U.S. equity markets tumbled for the week as inflation hit a 40-year high, putting even more pressure on the Federal Reserve to tighten financial conditions.
The S&P 500 index had its worst week since January, dropping 5.1 percent to 3,901. The Dow Jones industrial average fell 4.6 percent on the week, while the Nasdaq sank 5.6 percent.
Consumer price index data shattered Wall Street’s estimates, rising 8.6 percent from a year earlier and 1 percent month-over-month. Shelter, food and gas prices led the broad advance. Core CPI, which excludes the more volatile food and energy components, rose 0.6 percent from the prior month and 6 percent from a year ago.
The red-hot reading quieted any notion that inflation may have peaked. Two-year Treasury yields soared to 3 percent for the first time since 2008, and traders began to see 50-50 odds of the Fed raising rates by 75 basis points in July.

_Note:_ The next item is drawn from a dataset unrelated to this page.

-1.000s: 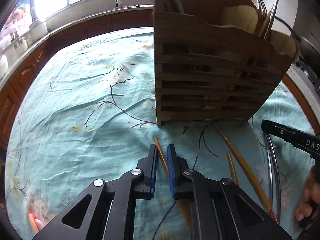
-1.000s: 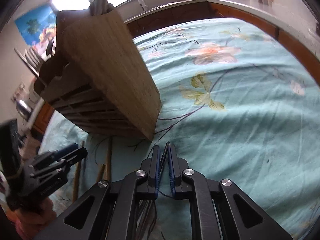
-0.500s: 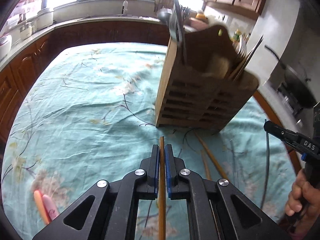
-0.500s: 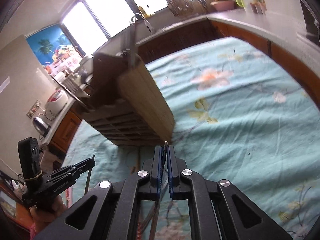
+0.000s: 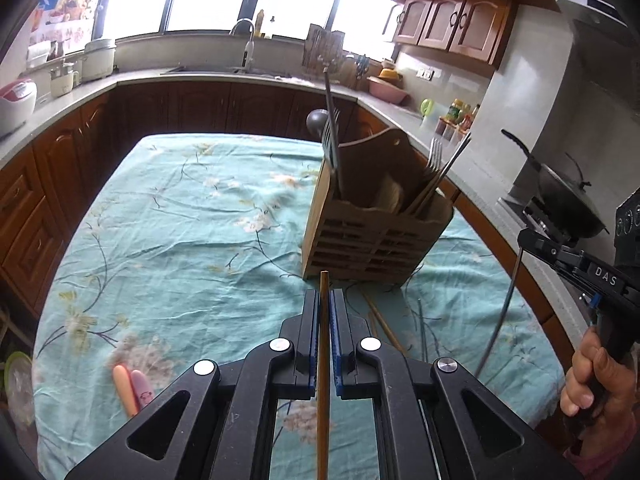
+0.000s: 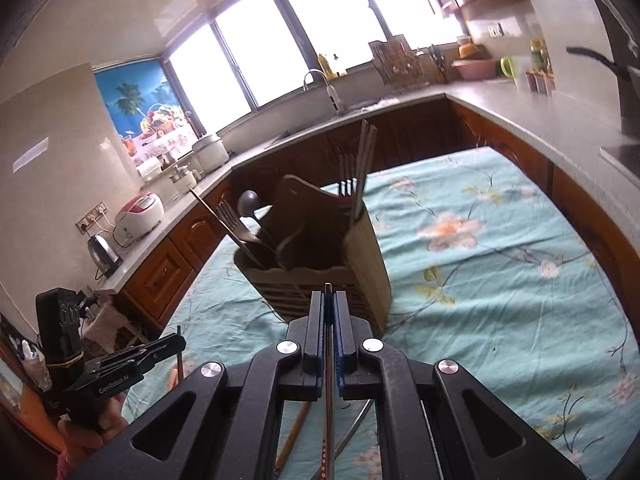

Quincy Krosby, chief equity strategist for LPL Financial, says the next Federal Open Market Committee meeting will be vital as “markets wait to hear how the Fed expects to combat costs that are rising beyond what the average economist predicted.”
Signs pointed to consumers buckling under the weight of higher energy and food costs. West Texas Intermediate crude oil futures topped $122 a barrel at one point as the average retail price for gasoline approached $5 a gallon. Target cut its profit outlook for the second time in three weeks as the retailer struggled to ease an inventory surge. The University of Michigan consumer sentiment survey tumbled to 50.2 — the lowest reading on record.
More U.S. consumers are borrowing to cover the higher cost of everyday essentials. There were a record 537 million credit card accounts in the first quarter, a jump of 31 million over the past year, according to a Federal Reserve Bank of New York quarterly report.
Elsewhere in the world, the European Central Bank raised its inflation forecasts while lowering economic growth projections for 2022 and 2023. The World Bank trimmed its estimate for global growth this year to 2.9 percent from April’s 3.2 percent.
Fed policymakers will meet Wednesday to set interest rates. April data for U.S. retail sales is expected to reflect a pullback in consumer spending, while producer prices could trend higher as surging inflation drives up costs.
The Treasury will sell 13- and 26-week bills Monday. They yielded 1.409 percent and 2.017 percent in when-issued trading, respectively. It will auction $34 billion in one-year bills on Tuesday, and four- and eight-week bills Thursday.